Write
((x)) = x − ⌊x⌋ − 1/2 ( = 0 if x ∈ ℤ )
and
s(h , k) = Σ_{r=1}^{k-1} ((r/k)) ((hr/k)) ( Dedekind sum ).

1. A classical congruence (Meyer 1957)
   For coprime positive integers h , k

     12 k · s(h , k) ≡ h + h̄    (mod k),          (1)
   

where h̄ is the inverse of h modulo k.
See J. Meyer, J. Reine Angew. Math. 203 (1960), 143–157;
H. Rademacher – E. Grosswald, “Dedekind sums”, Th. 2.

Equation (1) is the only ingredient that is needed.

2. The case n = 3 of your question

Put a, b, c positive with gcd(a,b,c)=1, write a′=gcd(b,c), b′=gcd(a,c), c′=gcd(a,b) and d=a′b′c′. For simplicity first assume a, b, c are pairwise coprime, i.e. a′=b′=c′=1, d=1; then

      S(a,b,c)=s(bc , a)+s(ac , b)+s(ab , c).

Fix the modulus a.
The second and the third summand contain the factor a and therefore are 0 modulo a. By (1) with (h,k)=(bc , a)

      12 a s(bc , a) ≡ bc + (bc)^{-1}  (mod a).

Multiplying by bc gives

      12 a b c s(bc , a) ≡ (bc)^2 + 1  (mod a).

Hence

      12 a b c S(a,b,c) ≡ (bc)^2 + 1      (mod a).

The same argument with the moduli b and c shows

      12 a b c S(a,b,c) ≡ (ab)^2 + 1  (mod b),
      12 a b c S(a,b,c) ≡ (ca)^2 + 1  (mod c).

Combining the three congruences by the Chinese remainder theorem yields

      12 a b c S(a,b,c) ≡ (ab)^2 + (bc)^2 + (ca)^2 + 1   (mod abc),

exactly your formula in the coprime situation.
Re-introducing the factors a′, b′, c′ and d is routine (one applies (1) to the reduced pairs ( bc/d , a/(b′c′) ) etc.), and produces your more general congruence

      12 abc 𝔖(a,b,c) ≡ (ab)^2 + (bc)^2 + (ca)^2 + d^2   (mod abc).

3. Arbitrary n (pairwise coprime)

Let n ≥ 2, pairwise coprime a₁,…,aₙ and
P = a₁ … aₙ,  S = Σ_{i=1}^{n} s(P/a_i , a_i).

Fix j and set x = P/a_j , y = a_j.

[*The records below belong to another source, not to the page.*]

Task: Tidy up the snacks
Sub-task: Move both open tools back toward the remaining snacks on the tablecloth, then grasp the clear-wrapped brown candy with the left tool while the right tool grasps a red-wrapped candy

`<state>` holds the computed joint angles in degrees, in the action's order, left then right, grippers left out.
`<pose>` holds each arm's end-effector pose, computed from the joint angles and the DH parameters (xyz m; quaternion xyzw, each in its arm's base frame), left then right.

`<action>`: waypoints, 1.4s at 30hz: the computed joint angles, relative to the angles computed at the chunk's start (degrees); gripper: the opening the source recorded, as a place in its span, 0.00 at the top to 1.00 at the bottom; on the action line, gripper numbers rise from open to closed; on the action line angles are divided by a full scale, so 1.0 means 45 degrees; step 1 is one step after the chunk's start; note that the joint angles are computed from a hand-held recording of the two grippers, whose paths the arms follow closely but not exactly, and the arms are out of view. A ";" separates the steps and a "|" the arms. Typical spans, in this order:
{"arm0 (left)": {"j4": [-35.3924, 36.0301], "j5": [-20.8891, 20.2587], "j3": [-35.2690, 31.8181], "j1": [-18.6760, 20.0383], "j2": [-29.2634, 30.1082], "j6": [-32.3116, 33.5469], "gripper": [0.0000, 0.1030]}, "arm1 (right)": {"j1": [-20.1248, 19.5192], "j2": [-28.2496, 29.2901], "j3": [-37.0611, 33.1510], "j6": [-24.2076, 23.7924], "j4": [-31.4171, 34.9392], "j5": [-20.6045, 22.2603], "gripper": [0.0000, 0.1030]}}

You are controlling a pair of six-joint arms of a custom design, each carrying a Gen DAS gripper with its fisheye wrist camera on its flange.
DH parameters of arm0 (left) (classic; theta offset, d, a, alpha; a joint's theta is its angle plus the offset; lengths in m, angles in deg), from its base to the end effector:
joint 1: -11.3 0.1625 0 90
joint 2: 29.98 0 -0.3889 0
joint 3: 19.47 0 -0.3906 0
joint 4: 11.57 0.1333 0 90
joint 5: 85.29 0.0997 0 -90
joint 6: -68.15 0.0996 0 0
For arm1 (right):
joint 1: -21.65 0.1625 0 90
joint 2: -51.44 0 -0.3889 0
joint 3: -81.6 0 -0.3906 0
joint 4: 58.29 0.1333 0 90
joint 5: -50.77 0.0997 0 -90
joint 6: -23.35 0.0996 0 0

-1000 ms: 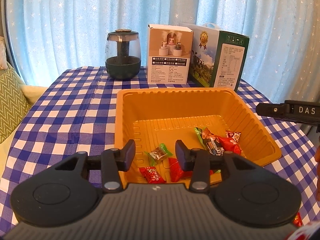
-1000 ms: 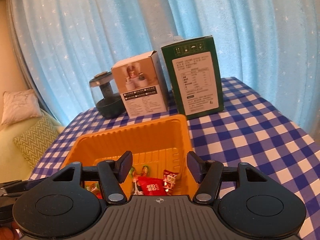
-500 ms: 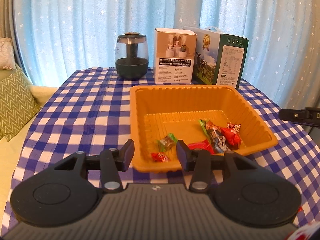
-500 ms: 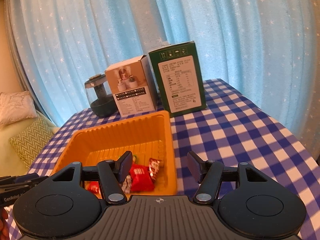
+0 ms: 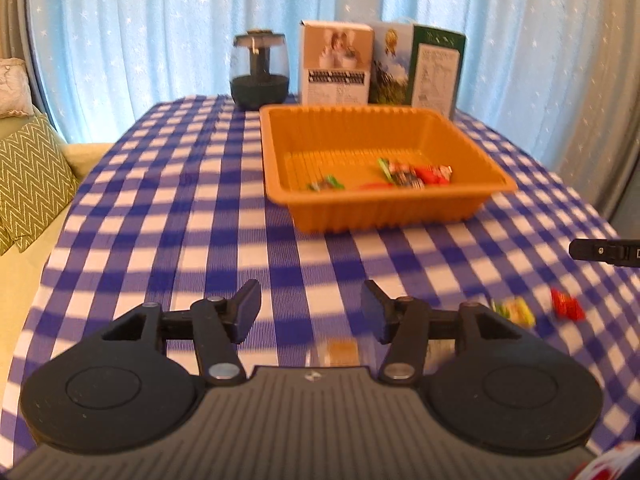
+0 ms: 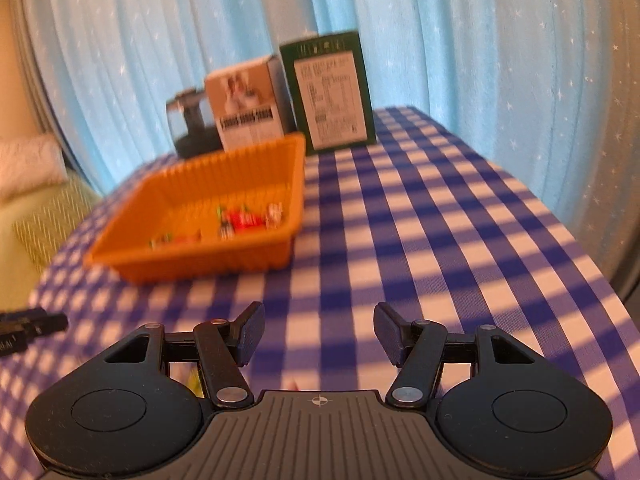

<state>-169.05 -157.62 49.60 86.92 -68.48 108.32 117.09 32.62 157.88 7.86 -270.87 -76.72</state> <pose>-0.0347 -0.7936 0.1899 0.3863 0.8554 -0.2724 0.2118 0.1379 -0.6818 0.0159 -0.0251 -0.8163 0.4840 0.3144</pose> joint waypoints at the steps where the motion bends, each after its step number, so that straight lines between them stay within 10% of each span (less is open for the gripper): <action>1: 0.0035 -0.0034 0.0209 0.0037 -0.0156 0.0140 0.48 | -0.0031 -0.0086 0.0244 -0.0022 0.0086 0.0034 0.41; 13: 0.0932 0.0690 0.1301 0.0108 -0.0838 0.2757 0.36 | -0.0048 0.0273 0.0376 -0.2486 0.1112 -0.0711 0.41; 31: 0.0919 0.1043 -0.0909 0.0135 0.1049 0.3878 0.36 | -0.0176 0.0411 -0.0111 -0.1603 0.1613 -0.0804 0.41; 42: 0.2395 0.0398 -0.1432 0.0186 0.1116 0.2684 0.74 | -0.0110 0.0570 -0.0296 -0.1499 0.1697 -0.0654 0.42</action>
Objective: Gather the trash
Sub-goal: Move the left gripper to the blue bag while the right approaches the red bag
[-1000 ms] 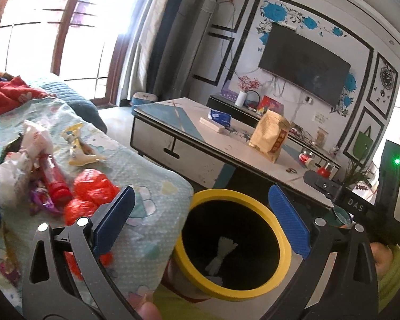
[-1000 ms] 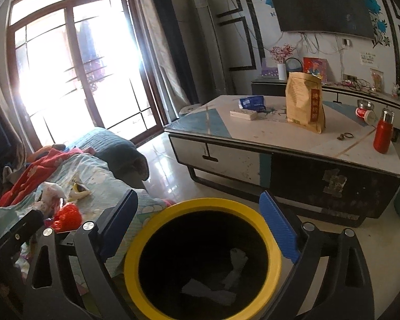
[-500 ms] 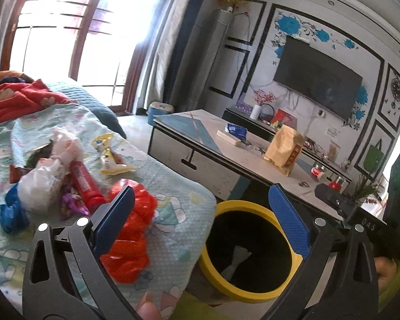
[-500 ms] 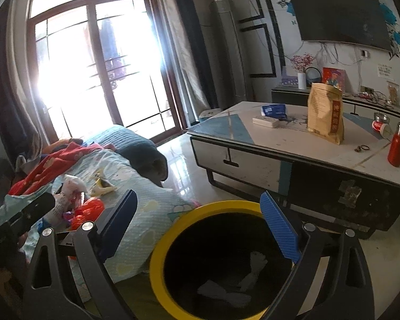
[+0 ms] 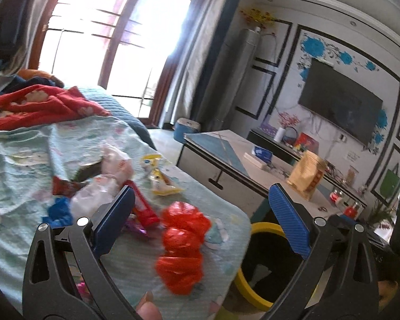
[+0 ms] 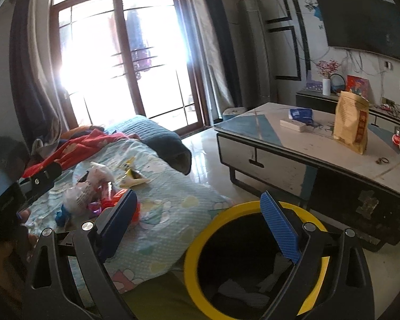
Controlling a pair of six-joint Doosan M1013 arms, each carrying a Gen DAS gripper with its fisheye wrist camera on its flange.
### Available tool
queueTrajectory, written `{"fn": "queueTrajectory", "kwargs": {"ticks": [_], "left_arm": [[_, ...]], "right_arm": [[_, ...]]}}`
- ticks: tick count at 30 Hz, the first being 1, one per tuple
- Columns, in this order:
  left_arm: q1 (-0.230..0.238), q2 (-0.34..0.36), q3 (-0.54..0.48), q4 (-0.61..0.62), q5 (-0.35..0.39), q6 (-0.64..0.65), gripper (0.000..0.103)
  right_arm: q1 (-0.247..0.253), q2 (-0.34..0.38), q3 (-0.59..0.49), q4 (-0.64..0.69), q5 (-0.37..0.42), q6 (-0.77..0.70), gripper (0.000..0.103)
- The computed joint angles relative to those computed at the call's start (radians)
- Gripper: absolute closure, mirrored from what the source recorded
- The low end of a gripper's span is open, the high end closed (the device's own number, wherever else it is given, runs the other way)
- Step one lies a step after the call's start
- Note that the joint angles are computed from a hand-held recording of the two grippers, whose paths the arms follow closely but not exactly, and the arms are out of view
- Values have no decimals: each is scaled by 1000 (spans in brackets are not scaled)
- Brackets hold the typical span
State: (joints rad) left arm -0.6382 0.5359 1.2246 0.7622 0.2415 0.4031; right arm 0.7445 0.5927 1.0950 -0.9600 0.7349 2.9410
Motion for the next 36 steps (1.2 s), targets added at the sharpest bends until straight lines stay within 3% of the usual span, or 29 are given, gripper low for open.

By (1)

      12 y s(x , y) ≡ x + x̄   (mod y).

Multiplying by P/y = x we get

      12 P s(x , y) ≡ x² + 1   (mod y).

Modulo a_j every other term of 12 P S contains the factor a_j and vanishes, so

      12 P S ≡ (P/a_j)² + 1   (mod a_j)  (j = 1,…,n).

The n congruences again combine (Chinese remainder) to

      12 P S ≡ Σ_{i=1}^{n} (P/a_i)² + 1   (mod P),

i.e. exactly the formula you conjectured for n = 4, and in fact for every n.

4. Literature

• J. Meyer, “Über einige Anwendungen Dedekindscher Summen”,
J. Reine Angew. Math. 203 (1960), 143–157.
• H. Rademacher & E. Grosswald, “Dedekind sums”, Carus Monograph 16 (MAA, 1972), Theorem 2.
• Further appearances of (1) and its easy corollaries can be found in
R. Dieter, J. Number Theory 3 (1971), 433–454;
D. Hickerson, Pacific J. Math. 90 (1980), 207–208; etc.

Hence both your three–variable congruence and its extension to an arbitrary number of pairwise coprime integers are straightforward corollaries of the classical congruence (1). They have therefore been implicitly known since Meyer’s paper, although they seldom appear in print in exactly the form you give.